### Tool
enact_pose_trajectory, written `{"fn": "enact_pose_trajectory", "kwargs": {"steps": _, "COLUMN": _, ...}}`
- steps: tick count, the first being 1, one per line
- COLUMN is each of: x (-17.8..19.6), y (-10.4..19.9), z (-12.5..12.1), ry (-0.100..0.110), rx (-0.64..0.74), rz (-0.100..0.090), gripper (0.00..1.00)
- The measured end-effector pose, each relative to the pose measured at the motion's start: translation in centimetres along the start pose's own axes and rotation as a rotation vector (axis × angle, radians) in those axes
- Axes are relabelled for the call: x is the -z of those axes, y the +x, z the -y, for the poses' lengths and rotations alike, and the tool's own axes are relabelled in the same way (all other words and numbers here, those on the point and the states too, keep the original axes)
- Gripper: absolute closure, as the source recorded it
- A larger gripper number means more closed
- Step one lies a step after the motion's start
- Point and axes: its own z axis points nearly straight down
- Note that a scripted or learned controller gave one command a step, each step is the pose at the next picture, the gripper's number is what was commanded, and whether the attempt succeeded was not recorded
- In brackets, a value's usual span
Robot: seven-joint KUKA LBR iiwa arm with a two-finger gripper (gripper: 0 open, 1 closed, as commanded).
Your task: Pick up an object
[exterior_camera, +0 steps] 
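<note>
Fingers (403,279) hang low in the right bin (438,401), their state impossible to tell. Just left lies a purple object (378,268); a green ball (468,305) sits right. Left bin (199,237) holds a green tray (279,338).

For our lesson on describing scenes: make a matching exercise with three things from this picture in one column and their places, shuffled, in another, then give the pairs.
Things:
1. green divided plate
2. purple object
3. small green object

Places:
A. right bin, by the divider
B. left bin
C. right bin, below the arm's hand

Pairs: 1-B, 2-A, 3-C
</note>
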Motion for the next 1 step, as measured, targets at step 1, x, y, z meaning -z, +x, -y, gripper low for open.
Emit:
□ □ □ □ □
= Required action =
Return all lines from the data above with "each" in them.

= Output of the exercise =
- COLUMN is each of: x (-17.8..19.6), y (-10.4..19.9), z (-12.5..12.1), ry (-0.100..0.110), rx (-0.64..0.74), rz (-0.100..0.090), gripper (0.00..1.00)
- The measured end-effector pose, each relative to the pose measured at the motion's start: translation in centimetres along the start pose's own axes and rotation as a rotation vector (axis × angle, radians) in those axes
- Note that a scripted or learned controller gave one command a step, each step is the pose at the next picture, the gripper's number is what was commanded, and whether the attempt succeeded was not recorded

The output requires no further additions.